Methods: MMP-2 expresssion was determined by ELISA-based MMP-2 activity assay in CSF from patients with inflammatory neuropathies. To study the effect of MMP-2 on myelination in vitro, dissociated embryonic dorsal root ganglia neurons and Schwann cells were maintained for approximately 30 days in culture until the Schwann cells had myelinated the sensory axons. Myelination was correlated with MMP-2 expression as determined by zymography. Further, chemical inhibitors of MMP-2 were added to the cultures to modulate MMP-2 activity.

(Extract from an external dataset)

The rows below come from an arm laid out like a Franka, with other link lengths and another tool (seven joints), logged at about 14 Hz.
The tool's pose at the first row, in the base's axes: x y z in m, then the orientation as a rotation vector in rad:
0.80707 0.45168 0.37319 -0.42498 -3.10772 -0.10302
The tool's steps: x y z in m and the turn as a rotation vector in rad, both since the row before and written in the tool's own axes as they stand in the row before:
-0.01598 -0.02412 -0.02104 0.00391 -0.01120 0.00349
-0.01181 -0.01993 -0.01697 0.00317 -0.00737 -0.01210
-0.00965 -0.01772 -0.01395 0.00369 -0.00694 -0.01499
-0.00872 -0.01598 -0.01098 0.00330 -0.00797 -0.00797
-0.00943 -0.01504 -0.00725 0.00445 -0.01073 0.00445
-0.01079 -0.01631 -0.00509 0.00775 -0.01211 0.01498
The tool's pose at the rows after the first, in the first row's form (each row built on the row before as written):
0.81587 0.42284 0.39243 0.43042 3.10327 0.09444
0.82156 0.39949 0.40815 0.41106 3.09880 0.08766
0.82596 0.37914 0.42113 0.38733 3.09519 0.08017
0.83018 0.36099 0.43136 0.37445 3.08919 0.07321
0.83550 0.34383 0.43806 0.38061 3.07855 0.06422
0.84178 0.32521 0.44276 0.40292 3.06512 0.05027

Results: MMP-2 levels were significantly elevated in CSF from patients with inflammatory neuropathies. In vitro, during the process of myelination, MMP-2 was highly expressed but high levels of MMP-2 were not maintained in “steady state“ myelinated co-cultures. When inhibitors of MMP-2 were added during the early stages of the cell cultures, we found an incomplete and aberrant myelin formation. This negative effect of MMP-2 inhibition was not present in the later stages of the cell cultures, when the Schwann cells had completed myelin formation. MMP-14, which was expressed in axons activated the pro-form of MMP-2 in vitro.

Conclusion: Our findings suggest that MMP-2 is critically involved in the early process of myelination. MMP-14 may act as an axonal signal to activate MMP-2, which subsequently promotes the formation of myelin in the PNS. Our observations have implications for strategies of remyelination in patients with inflammatory neuropathies. The modulation of MMP activity as potential therapeutic approach must consider not only the known pathological effects of MMP's but also their beneficial effects on repair mechanisms in the peripheral nerve, including the process of (re)myelination.